PROJECT SUMMARY Thanks to the advent of combination antiretroviral therapy (cART), life expectancy has dramatically increased in people with HIV (PWH) and the spectrum of diseases related to HIV has shifted towards non-infectious chronic illnesses including cardiopulmonary disorders. Pulmonary vascular disease (PVD) is amongst the most

devastating cardiovascular complications of HIV. However, the etiopathology of pulmonary vascular remodeling, the critical structural alteration and pathological feature for PVD, has yet to be determined. Herein, we will test whether HIV-derived proteins, which remain in circulation despite cART and well-controlled viremia, contribute

to the development of PVD. We provide novel exciting preliminary data in two mouse models of HIV supporting a role for CD4+ T Cells, HIV-Tat, and Podocan-like protein 1 (Podnl1) in PVD. We demonstrate that expression of HIV-derived proteins in Tg26 mice promotes PVD as shown by remodeled pulmonary arteries (PAs), increased

right ventricular systolic pressure and right ventricle hypertrophy, decreased pulmonary artery acceleration time (PAAT) and ratio of PAAT/pulmonary ejection time, as well as increased circulating Interleukin-1α (IL-1α) levels in male and female mice. We also report that these cardiopulmonary alterations are exacerbated with aging.

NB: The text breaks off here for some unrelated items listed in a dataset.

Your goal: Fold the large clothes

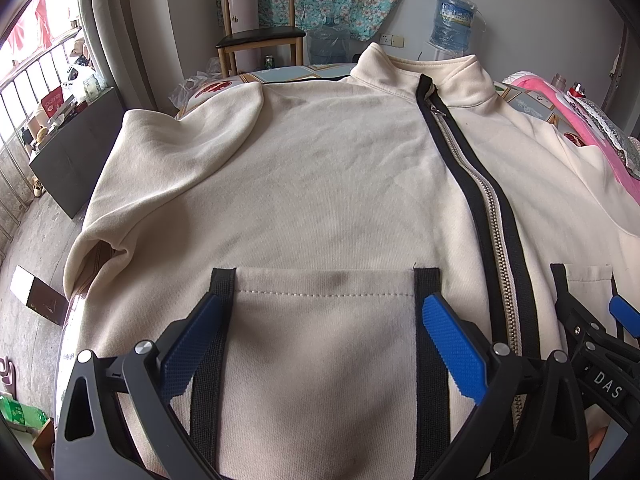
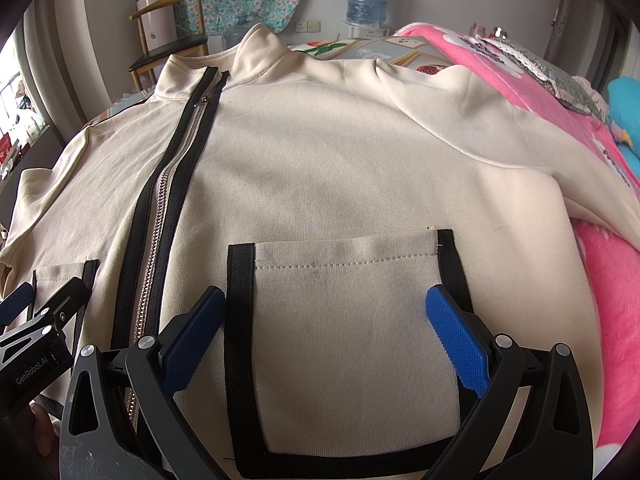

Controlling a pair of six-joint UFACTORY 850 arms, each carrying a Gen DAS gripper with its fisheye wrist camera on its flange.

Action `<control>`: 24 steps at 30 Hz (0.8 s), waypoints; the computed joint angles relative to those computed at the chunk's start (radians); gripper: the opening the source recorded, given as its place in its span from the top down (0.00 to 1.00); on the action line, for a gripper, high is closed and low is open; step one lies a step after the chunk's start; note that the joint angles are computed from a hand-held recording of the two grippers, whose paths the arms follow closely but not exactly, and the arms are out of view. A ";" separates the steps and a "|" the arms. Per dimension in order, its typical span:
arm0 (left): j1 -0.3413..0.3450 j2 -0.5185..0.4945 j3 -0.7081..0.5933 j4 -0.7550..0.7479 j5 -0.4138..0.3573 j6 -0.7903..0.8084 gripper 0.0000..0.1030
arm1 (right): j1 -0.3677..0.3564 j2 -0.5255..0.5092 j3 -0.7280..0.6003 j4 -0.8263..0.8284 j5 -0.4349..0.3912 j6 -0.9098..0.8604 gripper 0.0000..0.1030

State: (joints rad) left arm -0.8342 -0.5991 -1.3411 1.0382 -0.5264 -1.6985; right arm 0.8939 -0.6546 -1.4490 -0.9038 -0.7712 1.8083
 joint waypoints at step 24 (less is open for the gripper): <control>-0.059 0.212 0.174 0.132 -0.021 -0.094 0.05 | 0.120 0.139 0.102 -0.183 -0.132 0.180 0.07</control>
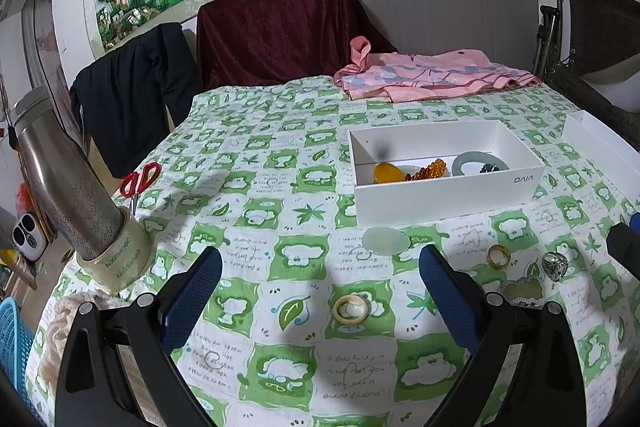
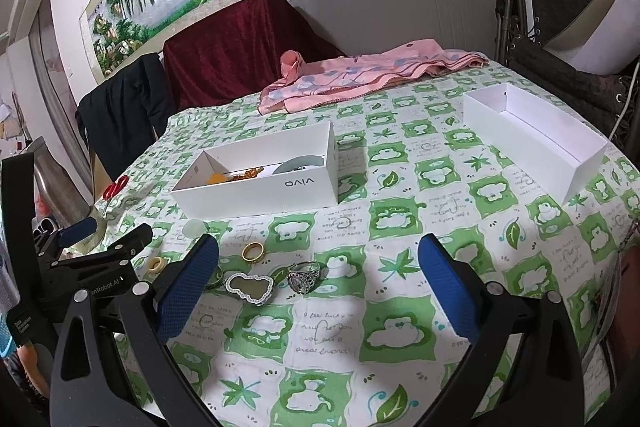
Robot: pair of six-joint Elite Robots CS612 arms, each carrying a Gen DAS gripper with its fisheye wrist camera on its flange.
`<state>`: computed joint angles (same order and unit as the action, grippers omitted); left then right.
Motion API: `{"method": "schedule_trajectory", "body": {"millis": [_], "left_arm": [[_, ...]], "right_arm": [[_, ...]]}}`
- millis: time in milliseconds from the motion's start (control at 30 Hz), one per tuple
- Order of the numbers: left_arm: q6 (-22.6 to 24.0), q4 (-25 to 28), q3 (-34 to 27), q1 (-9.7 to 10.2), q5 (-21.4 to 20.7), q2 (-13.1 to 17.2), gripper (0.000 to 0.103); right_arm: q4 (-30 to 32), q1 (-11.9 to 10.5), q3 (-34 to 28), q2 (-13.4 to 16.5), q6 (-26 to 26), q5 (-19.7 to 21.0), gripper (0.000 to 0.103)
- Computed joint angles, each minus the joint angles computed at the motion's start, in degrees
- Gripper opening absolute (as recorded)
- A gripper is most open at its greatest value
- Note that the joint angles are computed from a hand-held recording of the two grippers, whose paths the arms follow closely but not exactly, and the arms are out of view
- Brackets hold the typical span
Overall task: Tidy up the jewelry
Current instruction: 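Move both tools over the remaining rings and pendants on the cloth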
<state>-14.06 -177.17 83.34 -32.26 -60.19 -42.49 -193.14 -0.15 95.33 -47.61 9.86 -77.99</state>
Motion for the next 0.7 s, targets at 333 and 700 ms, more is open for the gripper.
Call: {"method": "schedule_trajectory", "body": {"millis": [333,700], "left_arm": [[-2.7,1.8,0.6,0.56,-1.9,-0.6,0.097],[-3.5,3.2,1.4,1.0,-5.1,-1.2,0.097]], "right_arm": [[0.7,0.0,0.2,-0.2,-0.4,-0.4,0.095],[1.4,0.2,0.3,-0.3,-0.9,-0.8,0.095]]}}
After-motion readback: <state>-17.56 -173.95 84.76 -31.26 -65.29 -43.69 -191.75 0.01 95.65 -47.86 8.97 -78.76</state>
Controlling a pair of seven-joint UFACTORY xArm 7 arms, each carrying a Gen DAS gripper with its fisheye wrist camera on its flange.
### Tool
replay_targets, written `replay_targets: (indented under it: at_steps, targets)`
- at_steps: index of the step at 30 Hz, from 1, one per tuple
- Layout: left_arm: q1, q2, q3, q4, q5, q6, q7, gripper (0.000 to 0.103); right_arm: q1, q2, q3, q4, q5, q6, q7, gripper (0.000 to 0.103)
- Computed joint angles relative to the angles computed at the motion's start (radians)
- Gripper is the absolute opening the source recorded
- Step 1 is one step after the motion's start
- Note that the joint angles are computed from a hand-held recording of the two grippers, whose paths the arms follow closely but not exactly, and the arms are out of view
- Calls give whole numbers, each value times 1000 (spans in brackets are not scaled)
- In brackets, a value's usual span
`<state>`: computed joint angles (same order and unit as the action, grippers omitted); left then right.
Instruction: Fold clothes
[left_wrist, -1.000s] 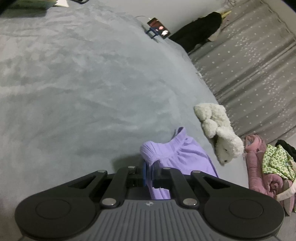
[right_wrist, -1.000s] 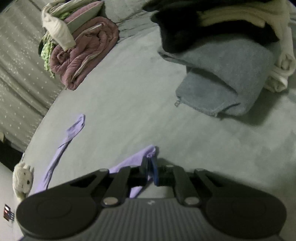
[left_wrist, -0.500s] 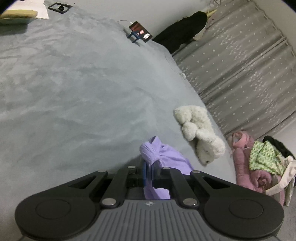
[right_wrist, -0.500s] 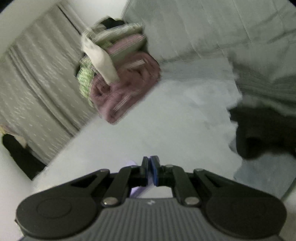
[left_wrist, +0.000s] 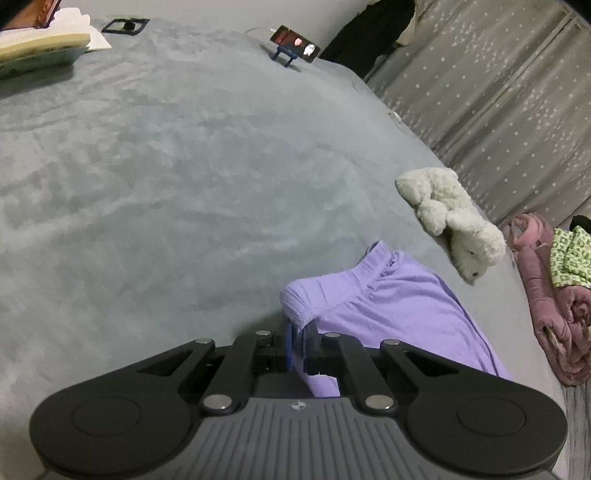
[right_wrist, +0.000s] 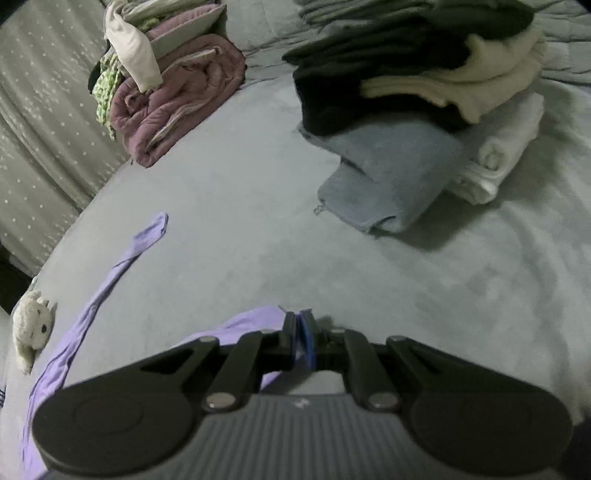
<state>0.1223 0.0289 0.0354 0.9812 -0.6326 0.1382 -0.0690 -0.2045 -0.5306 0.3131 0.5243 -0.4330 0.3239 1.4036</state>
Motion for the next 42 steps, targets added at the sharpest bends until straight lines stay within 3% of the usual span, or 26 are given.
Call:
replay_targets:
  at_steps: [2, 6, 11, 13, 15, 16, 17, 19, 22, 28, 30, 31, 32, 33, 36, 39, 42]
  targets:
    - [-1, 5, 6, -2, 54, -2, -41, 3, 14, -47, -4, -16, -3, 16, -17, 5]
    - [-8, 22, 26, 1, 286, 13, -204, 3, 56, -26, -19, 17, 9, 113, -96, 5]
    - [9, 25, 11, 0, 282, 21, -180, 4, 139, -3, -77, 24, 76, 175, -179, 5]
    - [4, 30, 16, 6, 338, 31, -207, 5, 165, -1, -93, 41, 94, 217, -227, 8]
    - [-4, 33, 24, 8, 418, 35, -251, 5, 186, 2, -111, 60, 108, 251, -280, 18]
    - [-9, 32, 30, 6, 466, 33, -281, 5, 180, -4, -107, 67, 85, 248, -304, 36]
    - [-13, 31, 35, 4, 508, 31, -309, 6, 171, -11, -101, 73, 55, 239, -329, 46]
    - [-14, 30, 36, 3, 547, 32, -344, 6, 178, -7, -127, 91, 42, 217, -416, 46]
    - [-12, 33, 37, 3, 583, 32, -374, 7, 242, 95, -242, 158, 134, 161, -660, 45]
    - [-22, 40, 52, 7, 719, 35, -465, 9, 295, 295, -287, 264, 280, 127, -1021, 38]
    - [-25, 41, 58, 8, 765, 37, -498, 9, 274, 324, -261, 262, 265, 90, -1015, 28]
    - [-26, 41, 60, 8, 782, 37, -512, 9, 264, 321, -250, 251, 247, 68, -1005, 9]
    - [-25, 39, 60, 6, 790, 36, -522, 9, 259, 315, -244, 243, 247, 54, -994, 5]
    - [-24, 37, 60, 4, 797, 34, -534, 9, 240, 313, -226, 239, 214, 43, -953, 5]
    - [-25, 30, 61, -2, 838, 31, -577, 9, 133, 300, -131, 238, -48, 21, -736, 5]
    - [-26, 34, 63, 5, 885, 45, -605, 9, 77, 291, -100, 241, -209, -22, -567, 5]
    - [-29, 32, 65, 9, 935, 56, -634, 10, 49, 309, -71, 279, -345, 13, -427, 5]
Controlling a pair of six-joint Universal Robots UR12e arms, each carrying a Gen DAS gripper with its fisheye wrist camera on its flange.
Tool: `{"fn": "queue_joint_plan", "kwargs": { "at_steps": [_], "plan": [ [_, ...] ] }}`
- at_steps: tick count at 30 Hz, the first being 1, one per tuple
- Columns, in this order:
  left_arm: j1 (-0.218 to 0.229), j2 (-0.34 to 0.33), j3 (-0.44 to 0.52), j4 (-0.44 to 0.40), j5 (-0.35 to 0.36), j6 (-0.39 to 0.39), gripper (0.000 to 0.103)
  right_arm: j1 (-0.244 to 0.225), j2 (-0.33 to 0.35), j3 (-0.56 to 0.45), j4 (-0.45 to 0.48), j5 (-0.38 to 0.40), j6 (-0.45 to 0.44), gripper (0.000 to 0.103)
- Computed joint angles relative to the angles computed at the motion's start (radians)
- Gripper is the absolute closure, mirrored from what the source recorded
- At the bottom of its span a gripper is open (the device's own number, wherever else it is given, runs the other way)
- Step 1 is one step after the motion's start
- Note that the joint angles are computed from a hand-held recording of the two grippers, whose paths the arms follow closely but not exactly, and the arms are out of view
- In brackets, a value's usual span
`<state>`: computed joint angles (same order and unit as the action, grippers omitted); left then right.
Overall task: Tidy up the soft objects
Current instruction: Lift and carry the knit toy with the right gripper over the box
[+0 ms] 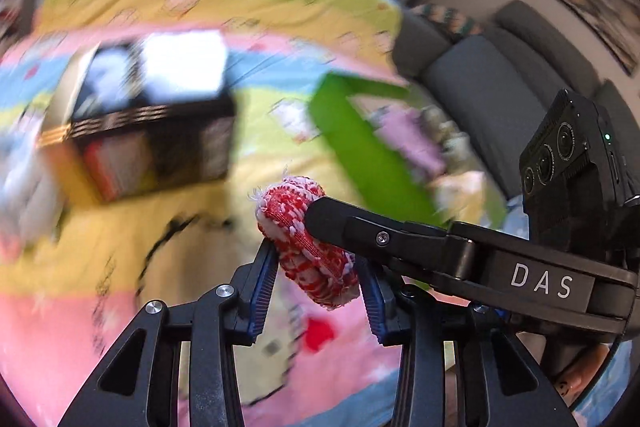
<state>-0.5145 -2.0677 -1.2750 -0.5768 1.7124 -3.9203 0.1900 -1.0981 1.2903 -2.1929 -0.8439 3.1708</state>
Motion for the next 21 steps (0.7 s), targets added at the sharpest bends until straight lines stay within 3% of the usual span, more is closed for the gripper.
{"fn": "queue_joint_plan", "kwargs": {
  "at_steps": [4,10,16,21],
  "plan": [
    [0.0,-0.064,0.119,0.013,-0.031,0.095,0.063,-0.028,-0.008,-0.005,-0.136,-0.041,0.086,0.067],
    [0.006,-0.176,0.316,-0.032,-0.097,0.197,0.063,-0.072,0.006,-0.026,-0.246,-0.08,0.195,0.066],
    [0.017,-0.274,0.487,-0.105,-0.141,0.233,0.063,-0.097,0.042,-0.079,-0.26,-0.093,0.245,0.065],
    [0.032,-0.314,0.553,-0.129,-0.13,0.221,0.063,-0.093,0.102,-0.168,-0.233,-0.074,0.253,0.065]
  ]
}}
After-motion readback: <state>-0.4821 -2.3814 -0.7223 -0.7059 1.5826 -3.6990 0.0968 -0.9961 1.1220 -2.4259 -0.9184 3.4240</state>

Remarkably, we show that bone marrow transplant (BMT) from Tg26 to wild type (WT) mice fully recapitulate the cardiopulmonary phenotype of Tg26 mice, which supports a role for viral proteins derived from hematopoietic cells in PVD. Using RNA Seq analysis, we identified a new marker of PVD, Podnl1. Its levels are increased in

the lungs of both intact and BMT Tg26 mice, but more importantly in the lungs of PWH on cART. We demonstrated that overexpression of Podnl1 in vascular smooth muscle cells (VSMCs) increases collagen levels and that of PCNA, a marker of cell proliferation. Using a newly developed “T cell- blood vessel” co-culture system,

we show that exposure of discarded human aorta and pulmonary artery specimens to Tg26 T cells elevate Podnl1 expression. Remarkably, we report that HIV-Tat is the only viral protein detectable in peripheral blood mononuclear cells (PBMCs) obtained from PWH on cART and show that chronic treatment of mice with Tat

reproduces the cardiopulmonary complications of intact and BMT Tg26 mice. Strikingly, we provide preliminary evidence of high IL-1α levels in PBMCs from PWH and found higher IL-1α levels in CD4+ than in CD8+ T cells isolated from Tg26 mice. Together, these exciting and novel findings form the core hypothesis of this proposal

that CD4+ T Cells expressing Tat promote PVD via IL1α-induced, Podnl1-mediated pulmonary artery remodeling. We will test this hypothesis in three aims. In aim 1, we will test whether HIV-encoded proteins accelerate PVD via Podnl1-dependent mechanisms. In aim 2, we will investigate whether HIV-associated PVD

involves CD4+ T cell-mediated, IL-1α-induced PVD, while aim 3 will test the hypothesis that HIV-derived Tat protein promotes Podnl1 production and mediates the development of HIV-PVD. We anticipate that this proposal will lead to the identification of new therapeutic targets for the prevention of HIV-associated PVD.